Kasgeldlimiet/Renterisiconorm
De Wet Fido stelt normen voor de hoogte van de kasgeldlimiet en de renterisiconorm. Bij het uitvoeren van het treasurybeleid zal de provincie Noord-Holland in 2017 binnen deze normen blijven. Overschrijding van de kasgeldlimiet zal niet aan de orde zijn, omdat in 2017 geen kasgeldleningen worden aangetrokken.

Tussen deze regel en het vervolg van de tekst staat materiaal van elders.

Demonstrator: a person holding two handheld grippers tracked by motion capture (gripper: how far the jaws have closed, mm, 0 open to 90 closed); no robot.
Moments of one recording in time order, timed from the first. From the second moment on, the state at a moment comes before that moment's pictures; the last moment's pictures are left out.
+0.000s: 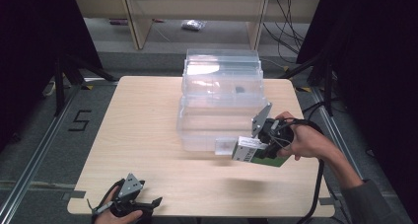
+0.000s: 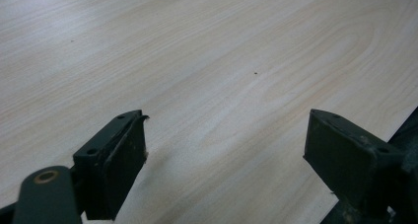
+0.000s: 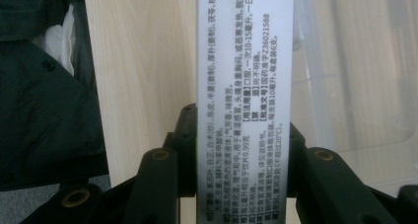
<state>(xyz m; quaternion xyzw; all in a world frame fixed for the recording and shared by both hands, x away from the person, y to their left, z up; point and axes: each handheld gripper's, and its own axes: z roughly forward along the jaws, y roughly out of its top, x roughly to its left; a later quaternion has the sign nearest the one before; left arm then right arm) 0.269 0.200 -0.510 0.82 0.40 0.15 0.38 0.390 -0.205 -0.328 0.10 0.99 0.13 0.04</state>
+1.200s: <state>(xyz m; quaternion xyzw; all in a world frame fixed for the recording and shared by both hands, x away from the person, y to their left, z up) 0.268 0.200 -0.512 0.82 0.40 0.14 0.38 0.456 -0.179 -0.296 0.05 0.99 0.13 0.03</state>
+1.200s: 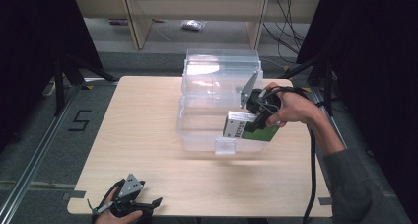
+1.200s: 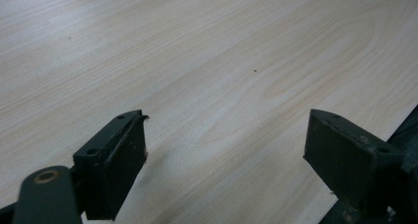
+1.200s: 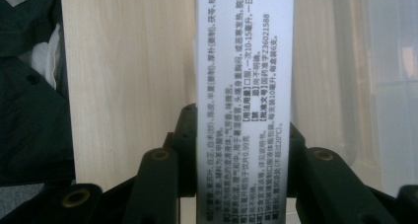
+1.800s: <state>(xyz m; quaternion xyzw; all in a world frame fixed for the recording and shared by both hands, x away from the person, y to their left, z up) 0.267 0.200 -0.513 0.83 0.39 0.14 0.38 0.500 -0.177 -0.317 0.05 0.99 0.12 0.03</state>
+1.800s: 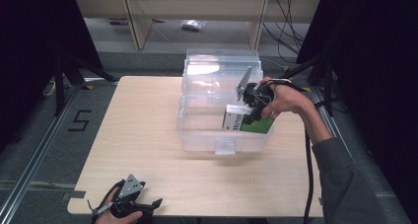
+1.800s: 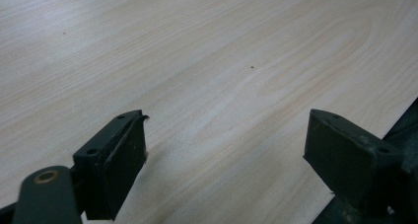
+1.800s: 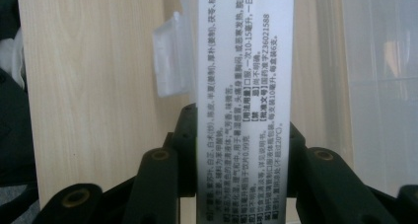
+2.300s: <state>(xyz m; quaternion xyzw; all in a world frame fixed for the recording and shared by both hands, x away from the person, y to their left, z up) 0.266 0.201 -0.514 0.82 0.40 0.13 0.38 0.522 -0.181 -0.346 0.06 0.99 0.10 0.02</state>
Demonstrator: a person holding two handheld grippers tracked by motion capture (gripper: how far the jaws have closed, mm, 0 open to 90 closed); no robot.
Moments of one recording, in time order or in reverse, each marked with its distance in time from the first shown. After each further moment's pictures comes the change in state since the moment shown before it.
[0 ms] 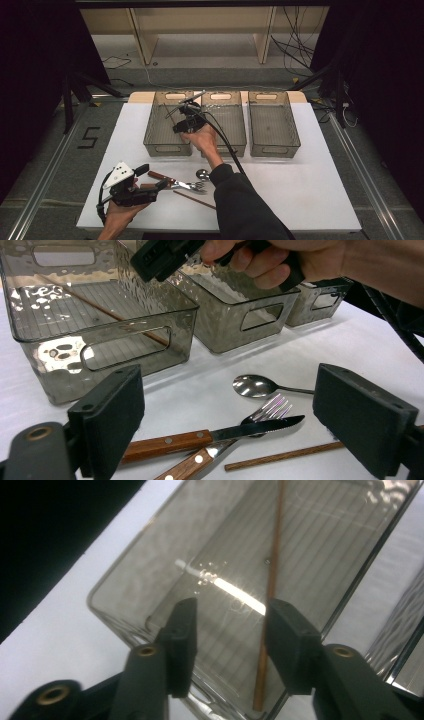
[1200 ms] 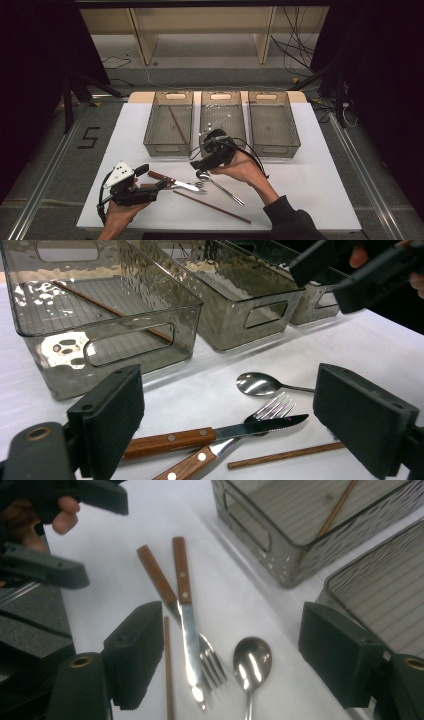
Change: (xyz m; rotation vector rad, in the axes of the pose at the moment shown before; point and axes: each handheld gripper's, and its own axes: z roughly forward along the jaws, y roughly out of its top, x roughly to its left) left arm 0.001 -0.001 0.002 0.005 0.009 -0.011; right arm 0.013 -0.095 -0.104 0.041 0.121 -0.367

De renterisiconorm is bedoeld om (her)financiering van de meerjarige leningen over de jaren te spreiden.
Wat gaat het kosten?
5.3.6 Renteresultaat | 2017 | 2018 | 2019 | 2020 | |
---|---|---|---|---|---|
a. | De externe rentelasten over de korte en lange financiering | - | - | - | - |
b. | De externe rentebaten | 490.000 | 321.000 | 20.000 | 20.000 |
Totaal door te rekenen externe rente | -490.000 | -321.000 | -20.000 | -20.000 | |
c. | De rente die aan de grondexploitatie moet worden doorberekend | - | - | - | - |
De rente van projectfinanciering die aan het betreffende taakveld moeten worden toegerekend | - | - | - | - | |
Saldo door te rekenen externe rente | -490.000 | -321.000 | -20.000 | -20.000 | |
d1. | Rente over eigen vermogen | - | - | - | - |
d2. | Rente over voorzieningen | - | - | - | - |
De aan taakvelden (programma's inclusief overzicht Overhead) toegerekende rente (renteomslag) | -490.000 | -321.000 | -20.000 | -20.000 | |
e. | De werkelijk aan taakvelden (programma's inclusief Overhead) toegerekende rente (renteomslag) | - | - | - | - |
f. | Renteresultaat op het taakveld treasury | -490.000 | -321.000 | -20.000 | -20.000 |
De wijzigingen in het BBV leiden ertoe dat zolang de provincie geen externe financiering heeft aangetrokken (leningen), aan de taakvelden geen rente over het eigen vermogen mag worden toegerekend.Het renteresultaat in bovengenoemd overzicht heeft derhalve betrekking op ontvangen rentebaten over verstrekte langlopende geldleningen. Voor een specificatie van de verstrekte geldleningen wordt verwezen naar staat 5.4.1 in deze begroting.